The Lambda Architecture is an approach to building stream processing applications on top of MapReduce and near real-time data processing systems.
This has proven to be a surprisingly popular idea.
All data entering the system is dispatched to both the batch layer and the speed layer for processing.
The batch layer has two functions:
- Managing the master dataset (an immutable, append-only set of raw data)
- And to pre-compute the batch views
The serving layer indexes the batch views so that they can be queried in low-latency, ad-hoc way.
The speed layer compensates for the high latency of updates to the serving layer and deals with recent data only.
Any incoming query can be answered by merging results from batch views and real-time views.
Each of these layers can be realized using various big data technologies. For instance, the batch layer datasets can be in a distributed file system, while MapReduce can be used to create batch views that can be fed to the serving layer.

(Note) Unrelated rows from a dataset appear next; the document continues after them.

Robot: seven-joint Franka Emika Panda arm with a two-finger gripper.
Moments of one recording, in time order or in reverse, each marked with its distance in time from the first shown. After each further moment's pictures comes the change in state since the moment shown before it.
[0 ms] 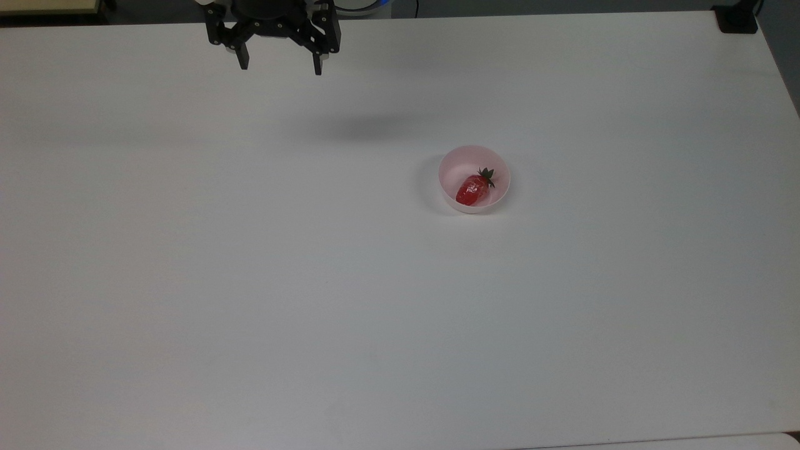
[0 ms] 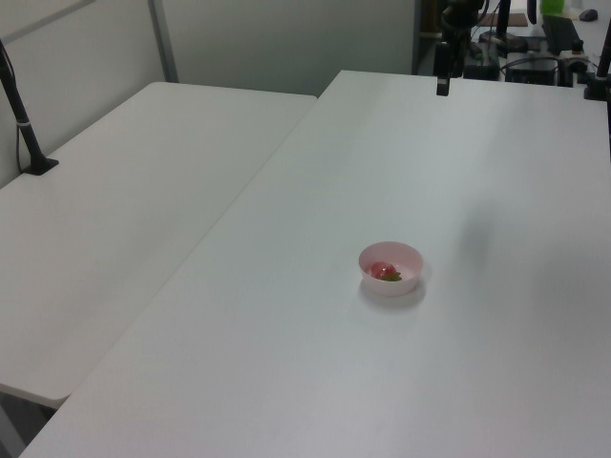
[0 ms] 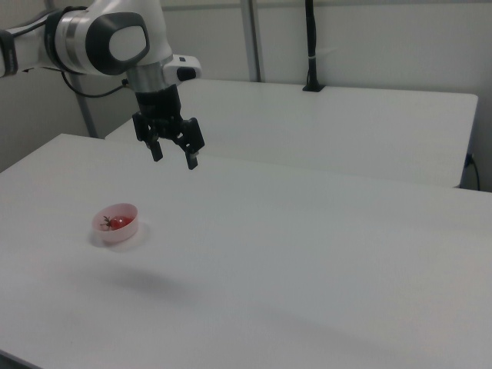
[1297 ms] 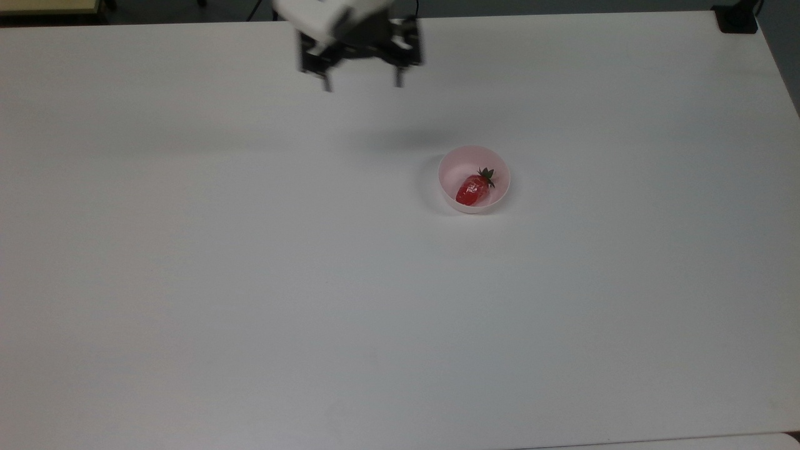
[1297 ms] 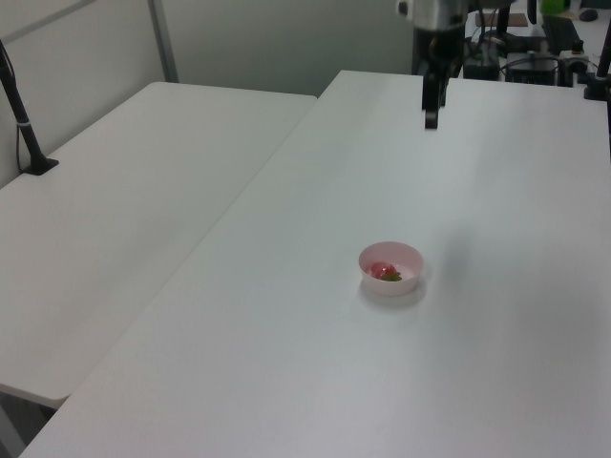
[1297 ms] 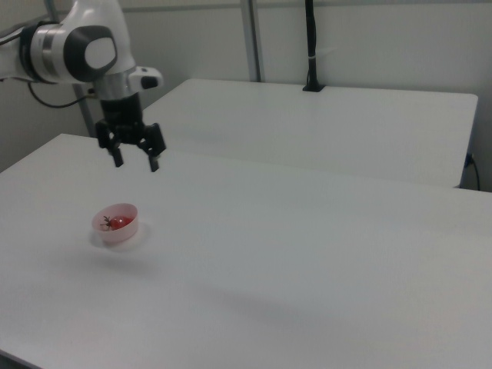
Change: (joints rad) arm 0.244 0.056 -0.059 -0.002 0.023 0.001 0.016
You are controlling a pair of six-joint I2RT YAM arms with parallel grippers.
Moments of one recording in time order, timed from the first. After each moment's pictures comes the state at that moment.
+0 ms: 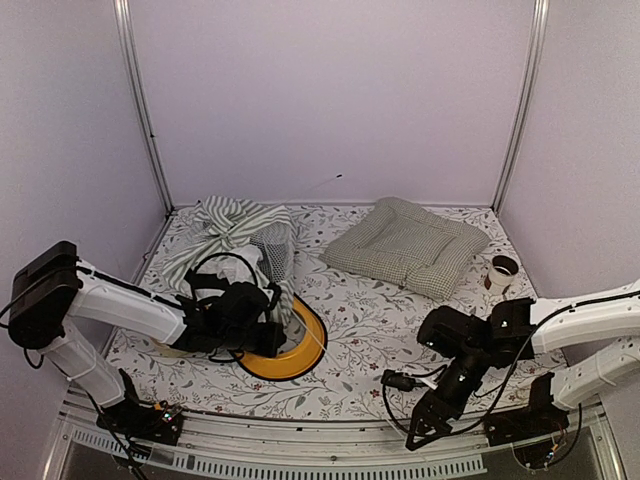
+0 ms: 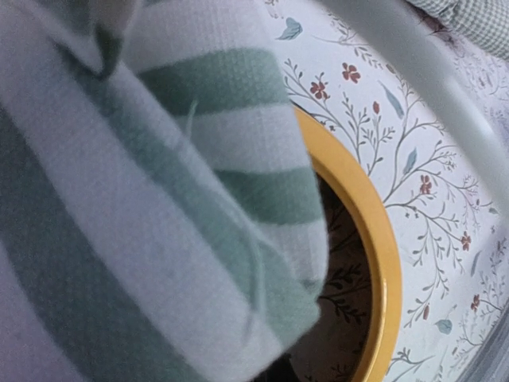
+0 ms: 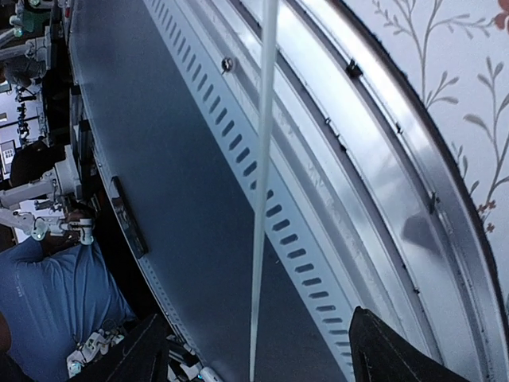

The serving layer can be implemented using NoSQL technologies such as HBase or Cassandra, while querying can be implemented by technologies such as Apache Drill or Impala. Finally, the speed layer can be realized with data streaming technologies such as Apache Storm or Spark Streaming. Now let’s consider each of these layers by one at a time.
The batch layer is responsible for two things. The first is to store the immutable, constantly growing master dataset (HDFS), and the second is to compute arbitrary views from this dataset (MapReduce). Computing the views is a continuous operation, so when new data arrives it will be aggregated into the views when they are recomputed during the next MapReduce iteration.
The views should be computed from the entire dataset and therefore the batch layer is not expected to update the views frequently. Depending on the size of your dataset and cluster, each iteration could take hours.
The output from the batch layer is a set of flat files containing the precomputed views. The serving layer is responsible for indexing and exposing the views so that they can be queried. As the batch views are static, the serving layer only needs to provide batch updates and random reads. Users would then be able to query the views immediately.
Although, the batch and serving layers alone do not satisfy any real-time requirement because MapReduce (by design) is high latency and it could take a few hours for new data to be represented in the views and propagated to the serving layer. This is why we need the speed layer.
Just a note about the use of the term real-time. When we say real-time, we actually mean near real-time (NRT) and the time delay between the occurrence of an event and the availability of any processed data from that event.
In essence the speed layer is the same as the batch layer in that it computes views from the data it receives. The speed layer is needed to compensate for the high latency of the batch layer and it does this by computing real-time views. The real-time views contain only the delta results to supplement the batch views.
Whilst the batch layer is designed to continuously recompute the batch views from scratch, the speed layer uses an incremental model whereby the real-time views are incremented as and when new data is received. Whats clever about the speed layer is the real-time views are intended to be transient and as soon as the data propagates through the batch and serving layers the corresponding results in the real-time views can be discarded.
The final piece of the puzzle is exposing the real-time views so that they can be queried and merged with the batch views to get the complete results. As the real-time views are incremental, the speed layer requires both random reads and writes.